# Build Model

In [1]:
import torch
from torch import nn
from torchvision import models

In [None]:
# Torch Module using GloVe Embeddings

class CaptionEncoder(nn.module):
    def __init__(self, embed_size):
        super(CaptionEncoder, self).__init__()

        self.embed_size = embed_size
        
        self.embed = nn.Embedding.from_pretrained(torch.load('glove.twitter.27B.pt'))

        self.lstm = nn.LSTM(input_size=300, hidden_size=embed_size, num_layers=1, batch_first=True)
        
    def forward(self, x):
        x = self.embed(x)
        x, _ = self.lstm(x)
        return x

In [None]:
# Torch module for image encoding using Inceptionv4

class ImageEncoder(nn.Module):
    def __init__(self, embed_size):
        super(ImageEncoder, self).__init__()

        self.embed_size = embed_size

        self.inception = models.inception_v3(pretrained=True)
        self.inception.fc = nn.Linear(in_features=2048, out_features=embed_size)

    def forward(self, x):
        x = self.inception(x)
        return x

In [None]:
class ImageLabelEncoder(nn.Module):
    """ImageLabel encoder.

    Encodes images and text labels into a single embedding of size `emb_dim`.
    """

    def __init__(self, num_tokens, emb_dim=256, dropout=0.2):
        """Initializes LabelEncoder.

        Args:
            num_tokens: number of tokens in the vocabulary
            emb_dim (int): dimensions of the output embedding
            dropout (float): dropout for the encoded features
        """
        super().__init__()
        self.image_encoder = ImageEncoder(emb_dim, dropout)
        self.label_encoder = LabelEncoder(num_tokens, emb_dim, dropout)
        self.linear = nn.Linear(2 * emb_dim, emb_dim)
        self.dropout = nn.Dropout(dropout)

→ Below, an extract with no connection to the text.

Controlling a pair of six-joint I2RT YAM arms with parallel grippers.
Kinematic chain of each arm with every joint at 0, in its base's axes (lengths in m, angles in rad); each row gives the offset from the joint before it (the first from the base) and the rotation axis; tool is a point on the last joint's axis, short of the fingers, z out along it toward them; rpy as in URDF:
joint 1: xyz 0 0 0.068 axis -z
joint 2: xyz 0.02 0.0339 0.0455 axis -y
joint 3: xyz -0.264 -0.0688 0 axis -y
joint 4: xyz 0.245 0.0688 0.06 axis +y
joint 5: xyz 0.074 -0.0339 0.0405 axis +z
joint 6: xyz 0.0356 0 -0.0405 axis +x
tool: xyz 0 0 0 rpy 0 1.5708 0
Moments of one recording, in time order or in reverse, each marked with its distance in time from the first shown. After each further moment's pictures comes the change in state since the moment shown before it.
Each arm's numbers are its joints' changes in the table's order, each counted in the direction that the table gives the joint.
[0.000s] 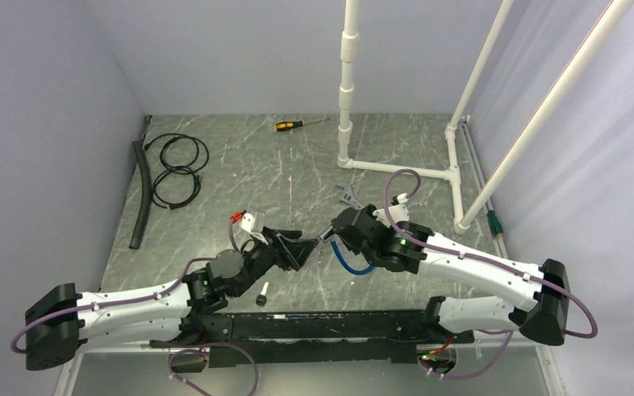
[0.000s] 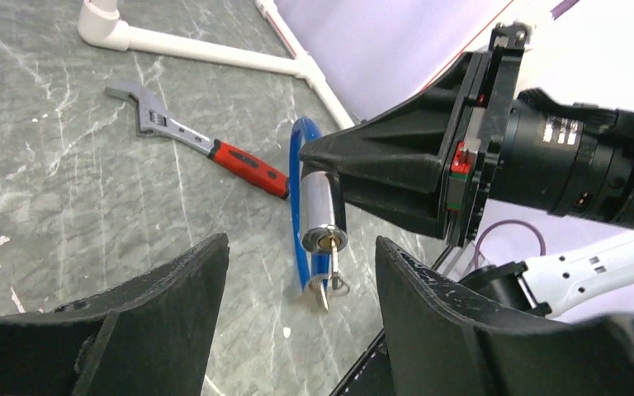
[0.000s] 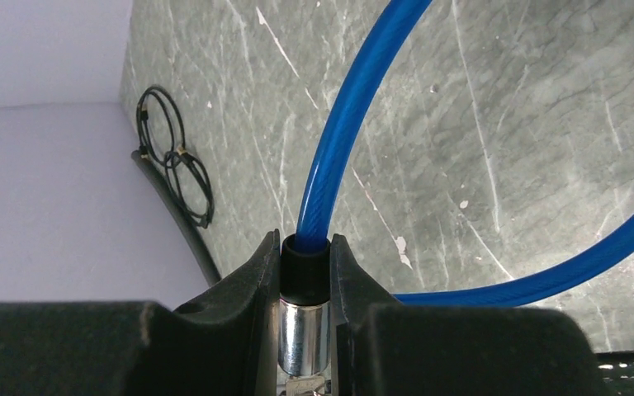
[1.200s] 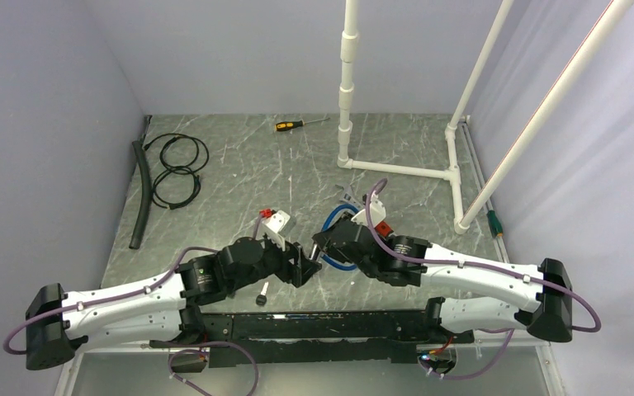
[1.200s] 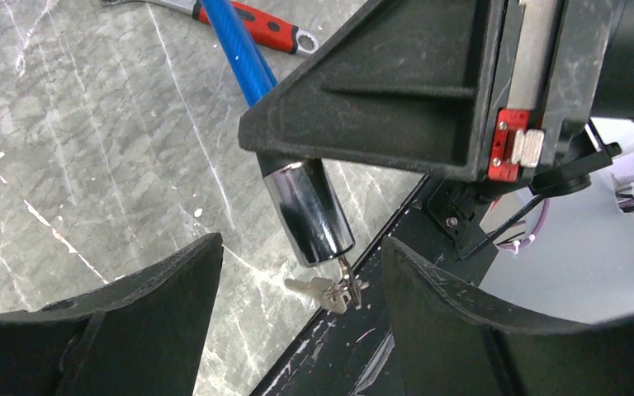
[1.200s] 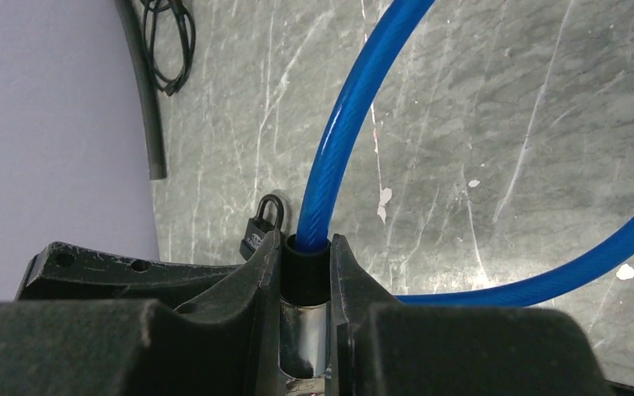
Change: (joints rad) left arm 0.000 0.011 0.231 0.620 -0.243 0.090; right arm -0.103 0.042 -0.098 -0.256 0.090 -0.455
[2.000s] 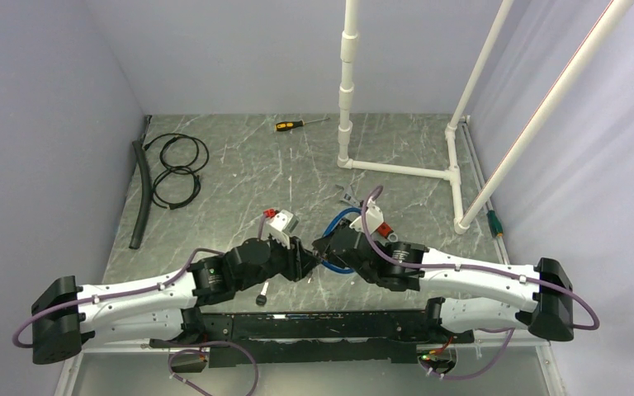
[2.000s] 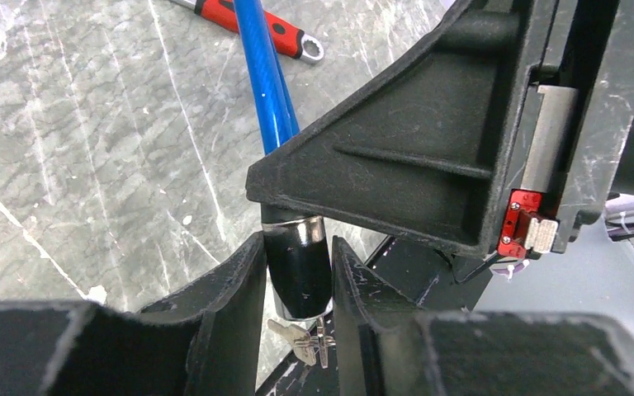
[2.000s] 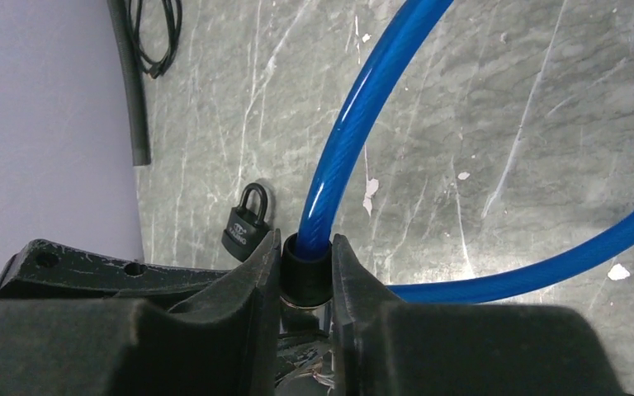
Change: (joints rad) left arm 0.000 -0.090 -0.029 -0.124 0.029 -0.069; right arm -0.025 -0.002 -0.061 -0.056 0.002 -0.019
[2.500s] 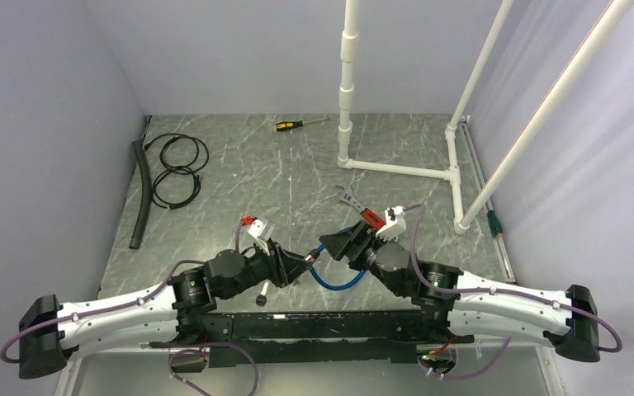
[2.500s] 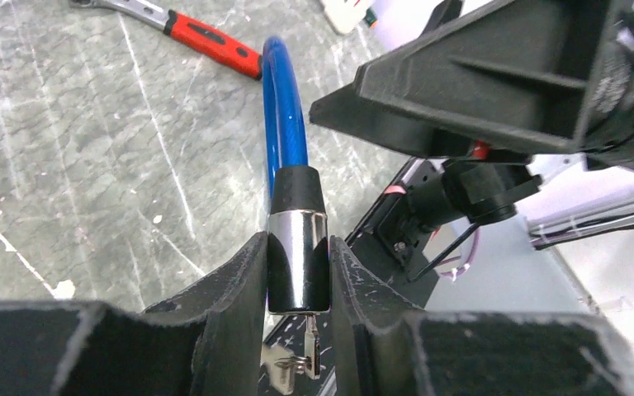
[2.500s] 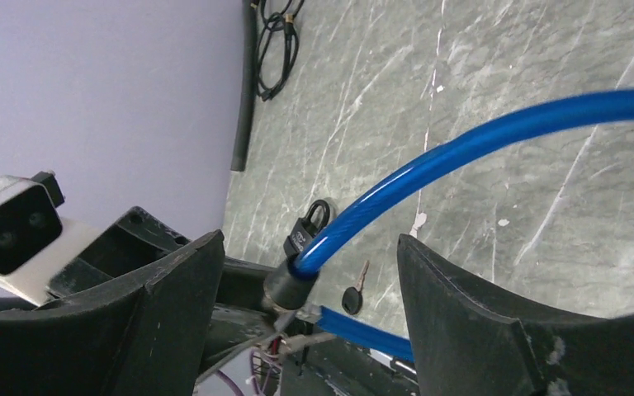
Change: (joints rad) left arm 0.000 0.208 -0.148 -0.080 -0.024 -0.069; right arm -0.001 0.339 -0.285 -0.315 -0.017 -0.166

    def forward(self, images, labels):
        """
        Args:
            images (torch.Tensor): input images of shape `[bs, width, height]`
            labels (torch.Tensor): input text labels of shape `[bs, seq_len]`

        Returns:
            torch.Tensor: combined image-label embedding of shape `[bs, emb_dim]`
        """
        image_emb = self.image_encoder(images)
        label_emb = self.label_encoder(labels)

        emb = torch.cat([image_emb, label_emb], dim=1)
        emb = self.dropout(self.linear(emb))

        return emb